Statistics: More Than Meets the Eye
But even that conclusion has some holes. Science writer and New York Times columnist David Wallace-Wells teases out why the statistics sound worse than reality in this article, which perfectly illustrates why taking scary findings at face value can be so misleading.
As just one example of many, Wallace-Wells shares some especially shocking statistics that have been used as evidence of the teen mental health crisis:
“…over about a decade, an alarming 48 percent increase in such emergency room visits [for nonfatal self-harm] among American girls ages 15 to 19 and a shocking 188 percent increase among girls ages 10 to 14.”
That sounds downright terrifying.
He then points out how these dramatic increases coincide with the onset of systemic changes from the passage of the Affordable Care Act, which required more screening of mental health problems in medical settings as well as new coding requirements for self-harm and suicide attempts. The numbers are higher because they are being recorded, not necessarily because there’s a change in the feelings and behavior of American girls.
It is critical to remember that all statistics require substantial context to impart meaning, but our quick-consumption media often does not add that context. What happened in New Jersey perfectly illustrates this phenomenon. Wallace-Wells recounts:
“The effect of these bureaucratic changes on hospitalization data presumably varied from place to place. But in one place where it has been studied systematically, New Jersey, where 90 percent of children had health coverage even before the A.C.A., researchers have found that the changes explain nearly all of the state’s apparent upward trend in suicide-related hospital visits, turning what were “essentially flat” trendlines into something that looked like a youth mental health “crisis.”
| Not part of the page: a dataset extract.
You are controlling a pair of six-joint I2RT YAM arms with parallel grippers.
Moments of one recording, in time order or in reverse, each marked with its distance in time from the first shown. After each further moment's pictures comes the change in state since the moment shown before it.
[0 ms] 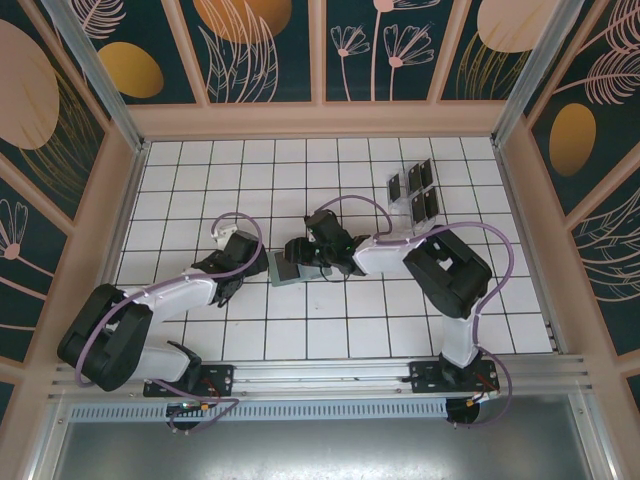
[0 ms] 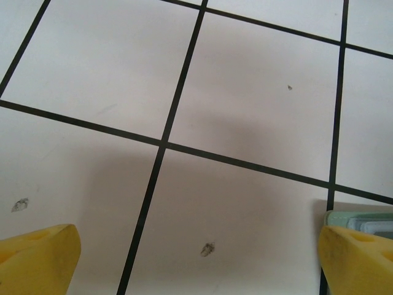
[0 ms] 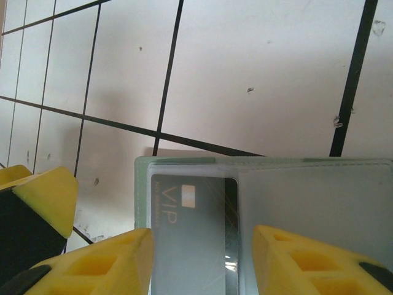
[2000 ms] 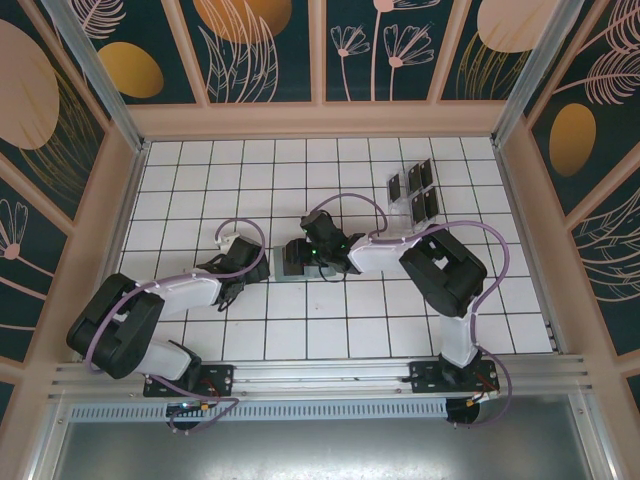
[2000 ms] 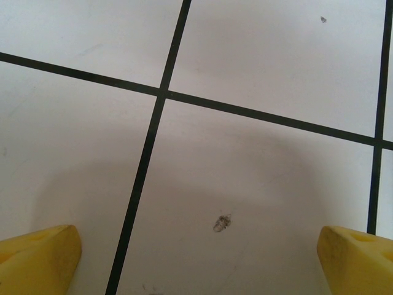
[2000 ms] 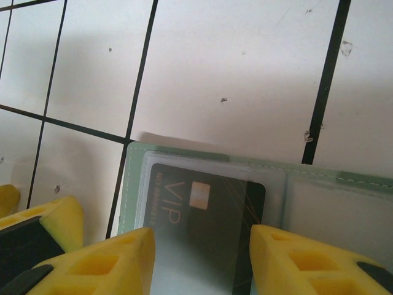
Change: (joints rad) left arm 0.002 0.076 -0.027 0.024 0.052 -0.002; right arm 0.015 0.023 0.047 -0.084 0.097 -0.071
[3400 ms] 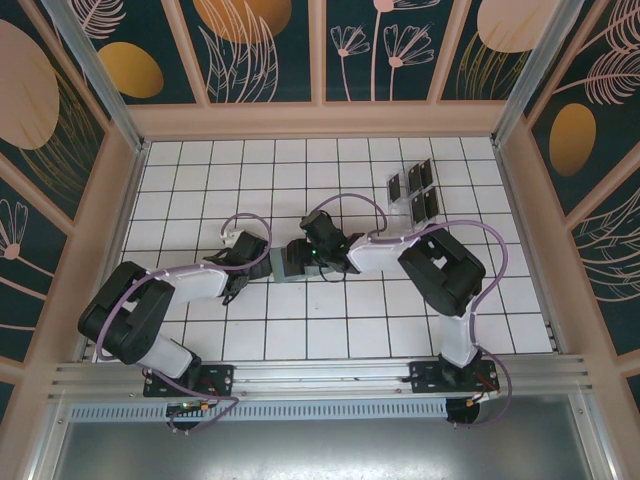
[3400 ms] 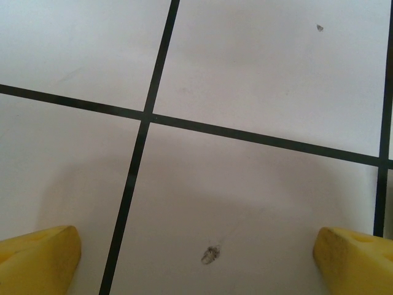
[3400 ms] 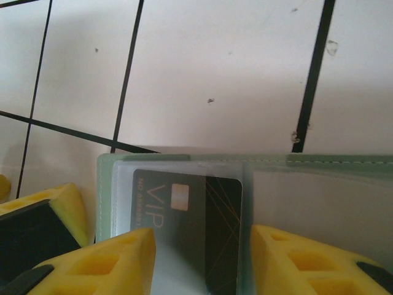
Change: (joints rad) left arm 0.000 0.090 0.070 -0.015 -0.024 0.035; right arm 0.003 0.011 0.012 -0.015 0.014 0.000
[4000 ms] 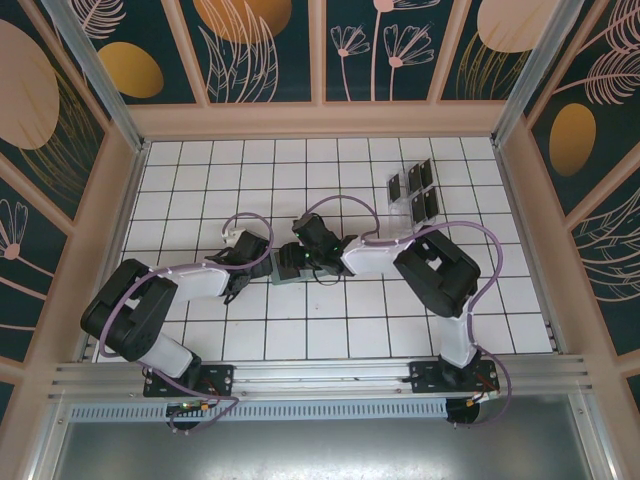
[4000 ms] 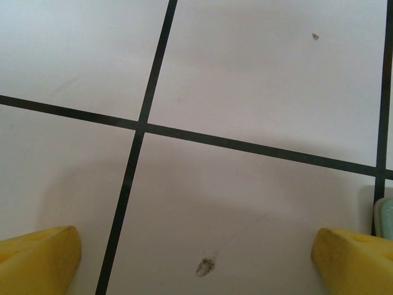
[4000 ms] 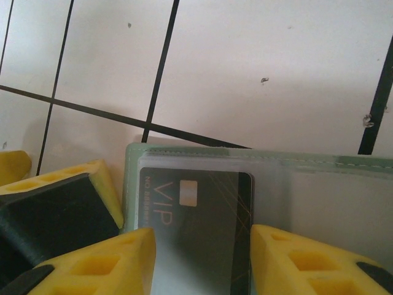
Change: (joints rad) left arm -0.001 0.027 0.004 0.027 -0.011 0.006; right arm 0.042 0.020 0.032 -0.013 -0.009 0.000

He provides similar examples that challenge statistics representing suicide rates and overall happiness. These examples add more context, nuance, and even optimism to the dismal numbers. By interviewing a range of scientists around the world, Wallace-Wells concludes that teens in general are better off than we think they are. The scientific consensus in this group is that the evidence points to not being in the midst of a crisis.
This does not exclude the reality that some groups of teens may be suffering a mental health crisis. You may be parenting one of those children; the idea that there may not be a global or national crisis does not take away the difficult experience of your family.
To really help these teens, however, we need to be more precise about how we interpret statistics so we can be more effective in ensuring these teens access the right resources. One thing all experts can agree upon is the dangerous shortage of high-quality, accessible mental health treatment.
Mental Health Always Matters
Even if the current conditions may not warrant the word “crisis,” there are still too many children and teens suffering from mental health struggles. It’s always a worthy goal to decrease rates of diagnosable mental illness in our young people by doing good prevention and intervention work, including continuing to destigmatize mental illness.
I can’t say with absolute confidence that there is not a youth mental health crisis. But there’s enough evidence to suggest it’s reasonable to start questioning what has felt like a declared truth. Evidence that we need to start integrating with the dominant narrative.
Maybe, just maybe, the kids are actually better off than we think.